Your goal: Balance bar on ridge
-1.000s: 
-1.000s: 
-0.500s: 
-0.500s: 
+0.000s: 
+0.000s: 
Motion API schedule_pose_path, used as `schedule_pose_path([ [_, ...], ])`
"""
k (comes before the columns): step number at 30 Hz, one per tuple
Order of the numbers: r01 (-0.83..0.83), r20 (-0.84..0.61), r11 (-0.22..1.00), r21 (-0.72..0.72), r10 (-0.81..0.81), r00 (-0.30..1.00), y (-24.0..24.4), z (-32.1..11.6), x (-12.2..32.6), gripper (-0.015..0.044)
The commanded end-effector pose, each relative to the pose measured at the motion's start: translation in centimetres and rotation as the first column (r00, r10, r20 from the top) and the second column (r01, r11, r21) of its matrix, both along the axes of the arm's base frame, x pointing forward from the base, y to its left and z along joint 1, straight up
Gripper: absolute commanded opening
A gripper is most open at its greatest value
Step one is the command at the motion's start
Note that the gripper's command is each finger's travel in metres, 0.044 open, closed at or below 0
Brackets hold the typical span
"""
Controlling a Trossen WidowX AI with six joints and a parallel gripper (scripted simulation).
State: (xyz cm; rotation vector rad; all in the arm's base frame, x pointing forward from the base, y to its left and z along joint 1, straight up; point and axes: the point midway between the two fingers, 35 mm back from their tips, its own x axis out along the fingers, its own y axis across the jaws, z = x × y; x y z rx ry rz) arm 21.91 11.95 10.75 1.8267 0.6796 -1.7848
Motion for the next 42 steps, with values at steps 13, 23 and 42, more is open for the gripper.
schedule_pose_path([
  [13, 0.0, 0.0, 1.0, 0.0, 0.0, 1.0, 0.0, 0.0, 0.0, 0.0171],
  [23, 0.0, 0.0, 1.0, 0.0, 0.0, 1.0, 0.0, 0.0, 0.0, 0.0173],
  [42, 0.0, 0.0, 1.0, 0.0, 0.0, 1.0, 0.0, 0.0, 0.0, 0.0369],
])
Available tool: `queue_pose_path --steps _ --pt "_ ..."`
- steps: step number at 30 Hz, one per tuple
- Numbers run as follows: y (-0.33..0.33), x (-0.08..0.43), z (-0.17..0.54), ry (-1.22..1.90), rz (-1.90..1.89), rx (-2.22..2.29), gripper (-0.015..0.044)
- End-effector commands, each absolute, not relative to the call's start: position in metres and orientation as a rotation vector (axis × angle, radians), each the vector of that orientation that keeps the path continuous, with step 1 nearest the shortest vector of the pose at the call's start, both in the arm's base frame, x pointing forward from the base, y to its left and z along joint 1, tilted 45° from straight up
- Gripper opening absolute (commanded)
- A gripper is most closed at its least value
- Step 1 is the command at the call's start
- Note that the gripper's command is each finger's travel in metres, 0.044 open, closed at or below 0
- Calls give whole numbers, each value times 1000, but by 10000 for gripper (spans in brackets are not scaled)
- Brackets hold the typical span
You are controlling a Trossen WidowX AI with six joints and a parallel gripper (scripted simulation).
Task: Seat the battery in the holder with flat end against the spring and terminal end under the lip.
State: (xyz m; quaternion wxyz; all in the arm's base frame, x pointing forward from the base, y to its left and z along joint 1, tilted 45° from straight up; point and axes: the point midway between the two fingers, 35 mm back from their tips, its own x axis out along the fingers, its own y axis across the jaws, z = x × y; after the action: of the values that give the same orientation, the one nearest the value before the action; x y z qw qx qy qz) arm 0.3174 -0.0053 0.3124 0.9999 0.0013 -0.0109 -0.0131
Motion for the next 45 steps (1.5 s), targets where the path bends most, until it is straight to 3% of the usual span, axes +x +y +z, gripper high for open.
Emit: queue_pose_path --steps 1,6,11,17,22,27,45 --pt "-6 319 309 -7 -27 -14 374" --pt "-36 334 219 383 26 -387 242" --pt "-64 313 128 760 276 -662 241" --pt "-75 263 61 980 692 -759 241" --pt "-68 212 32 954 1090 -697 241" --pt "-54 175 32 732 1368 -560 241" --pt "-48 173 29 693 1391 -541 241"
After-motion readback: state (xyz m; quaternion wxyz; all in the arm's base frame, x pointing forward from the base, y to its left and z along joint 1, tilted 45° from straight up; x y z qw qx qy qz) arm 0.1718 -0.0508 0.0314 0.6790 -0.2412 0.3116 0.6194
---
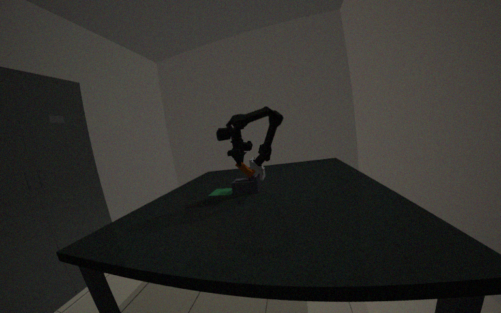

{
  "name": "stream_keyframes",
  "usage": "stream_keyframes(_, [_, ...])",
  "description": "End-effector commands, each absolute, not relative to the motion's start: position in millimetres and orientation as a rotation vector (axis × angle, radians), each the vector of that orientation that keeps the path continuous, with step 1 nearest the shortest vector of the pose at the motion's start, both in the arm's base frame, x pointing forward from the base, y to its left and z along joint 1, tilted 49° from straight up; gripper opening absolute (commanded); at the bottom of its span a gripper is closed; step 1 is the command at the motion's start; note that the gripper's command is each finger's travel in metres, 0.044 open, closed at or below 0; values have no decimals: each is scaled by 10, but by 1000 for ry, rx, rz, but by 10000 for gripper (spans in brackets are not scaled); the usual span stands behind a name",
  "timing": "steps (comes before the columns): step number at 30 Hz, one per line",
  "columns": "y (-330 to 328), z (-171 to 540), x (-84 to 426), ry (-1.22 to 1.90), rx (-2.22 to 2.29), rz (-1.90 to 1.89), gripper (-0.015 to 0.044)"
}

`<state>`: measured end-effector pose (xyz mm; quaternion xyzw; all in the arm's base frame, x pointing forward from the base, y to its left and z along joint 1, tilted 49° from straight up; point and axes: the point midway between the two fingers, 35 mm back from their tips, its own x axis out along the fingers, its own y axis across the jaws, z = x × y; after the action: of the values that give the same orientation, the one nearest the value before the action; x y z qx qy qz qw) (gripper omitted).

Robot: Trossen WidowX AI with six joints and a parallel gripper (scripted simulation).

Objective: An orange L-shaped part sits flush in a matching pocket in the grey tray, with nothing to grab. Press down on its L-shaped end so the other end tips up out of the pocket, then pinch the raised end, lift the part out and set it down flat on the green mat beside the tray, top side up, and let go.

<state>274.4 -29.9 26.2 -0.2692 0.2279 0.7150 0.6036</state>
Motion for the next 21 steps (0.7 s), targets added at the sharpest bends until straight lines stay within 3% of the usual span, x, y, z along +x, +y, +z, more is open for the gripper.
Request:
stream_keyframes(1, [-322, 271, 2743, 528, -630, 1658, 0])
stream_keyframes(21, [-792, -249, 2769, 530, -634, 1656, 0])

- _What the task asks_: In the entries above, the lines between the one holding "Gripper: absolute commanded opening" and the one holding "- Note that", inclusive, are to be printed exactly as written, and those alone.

- _Exercise output_:
Gripper: absolute commanded opening
A gripper is most open at its greatest value
Step one is the command at the motion's start
Note that the gripper's command is each finger's travel in metres, 0.044 open, closed at or below 0
Brackets hold the typical span
"""
Controlling a Trossen WidowX AI with six joints and a parallel gripper (scripted simulation).
State: (xyz cm; rotation vector rad; all in the arm's base frame, x pointing forward from the base, y to its left and z along joint 1, straight up; point and axes: the point midway between the two fingers, 35 mm back from their tips, its own x axis out along the fingers, its own y axis across the jaws, z = x × y; x y z rx ry rz) arm 21.91 11.95 10.75 1.8267 0.6796 -1.7848
Motion for the next 42 steps, with values at steps 13, 23 and 42, more is open for the gripper.
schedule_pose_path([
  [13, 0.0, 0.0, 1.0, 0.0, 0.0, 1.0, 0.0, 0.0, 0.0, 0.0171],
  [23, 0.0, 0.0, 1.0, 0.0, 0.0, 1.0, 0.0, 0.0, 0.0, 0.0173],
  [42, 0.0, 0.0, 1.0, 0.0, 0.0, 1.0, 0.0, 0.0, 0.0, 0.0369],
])
Available tool: `queue_pose_path --steps _ --pt "_ ..."`
- steps: step number at 30 Hz, one per tuple
- Numbers run as follows: y (-0.33..0.33), x (-0.08..0.43), z (-0.17..0.54), ry (-1.22..1.90), rz (-1.90..1.89), rx (-2.22..2.29), gripper (-0.015..0.044)
- End-effector commands, each absolute, not relative to the call's start: position in metres and orientation as a rotation vector (axis × angle, radians), each the vector of that orientation that keeps the path continuous, with step 1 nearest the shortest vector of the pose at the call's start, both in the arm's base frame, x pointing forward from the base, y to its left and z along joint 1, tilted 45° from straight up
- Gripper opening absolute (commanded)
- A gripper is most closed at its least value
- Step 1 is the command at the call's start
- Note that the gripper's command is each finger's travel in metres, 0.044 open, closed at or below 0

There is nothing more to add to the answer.